■ **Exercise objective**:
Copy every line below that has the word "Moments" in it.

■ **Supplied information**:

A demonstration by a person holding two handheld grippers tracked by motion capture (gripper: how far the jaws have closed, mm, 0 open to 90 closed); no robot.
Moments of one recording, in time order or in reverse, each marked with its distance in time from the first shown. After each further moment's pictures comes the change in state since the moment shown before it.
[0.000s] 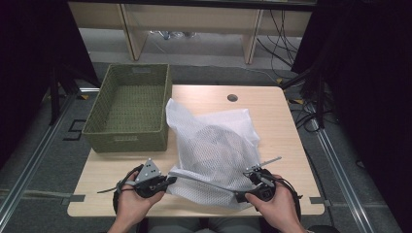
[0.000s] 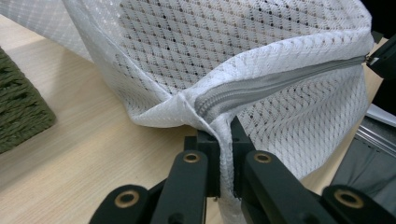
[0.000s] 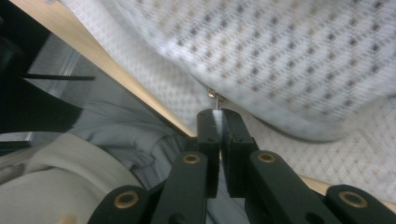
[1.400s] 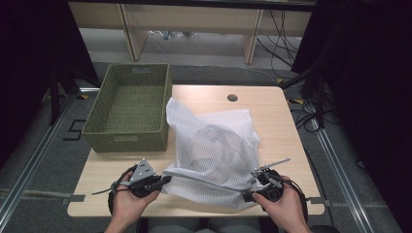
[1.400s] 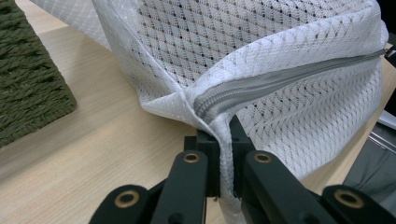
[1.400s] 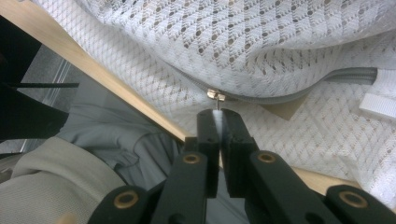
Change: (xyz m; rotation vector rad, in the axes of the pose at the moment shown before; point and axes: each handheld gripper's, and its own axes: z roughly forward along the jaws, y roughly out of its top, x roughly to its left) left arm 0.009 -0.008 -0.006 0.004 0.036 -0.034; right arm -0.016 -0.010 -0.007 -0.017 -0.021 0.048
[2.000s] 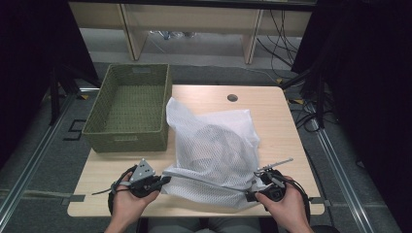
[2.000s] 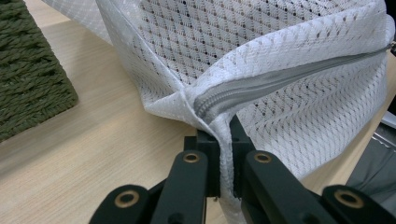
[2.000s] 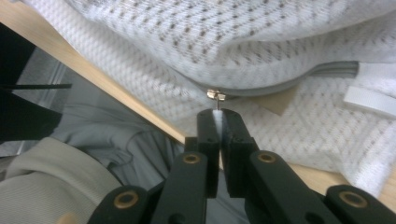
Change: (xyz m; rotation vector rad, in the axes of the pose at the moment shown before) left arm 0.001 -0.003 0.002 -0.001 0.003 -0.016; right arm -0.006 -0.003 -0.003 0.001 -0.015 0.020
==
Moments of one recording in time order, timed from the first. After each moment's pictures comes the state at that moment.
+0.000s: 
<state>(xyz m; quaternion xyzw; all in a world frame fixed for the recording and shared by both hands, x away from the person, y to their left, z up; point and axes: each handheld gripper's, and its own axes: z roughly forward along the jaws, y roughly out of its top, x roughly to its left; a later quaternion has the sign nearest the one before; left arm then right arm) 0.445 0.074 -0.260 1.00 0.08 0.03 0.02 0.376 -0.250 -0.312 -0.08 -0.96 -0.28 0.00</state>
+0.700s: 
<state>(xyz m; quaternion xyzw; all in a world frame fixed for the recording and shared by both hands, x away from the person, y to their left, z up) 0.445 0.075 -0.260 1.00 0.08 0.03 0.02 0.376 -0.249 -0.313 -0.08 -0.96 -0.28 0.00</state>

■ **Answer to the problem**:
Moments of one recording, in time order or in reverse, each marked with its distance in time from the first shown. After each further moment's pictures comes the change in state since the moment shown before it.
Moments of one recording in time order, timed from the first. After each moment's pictures comes the state at that moment.

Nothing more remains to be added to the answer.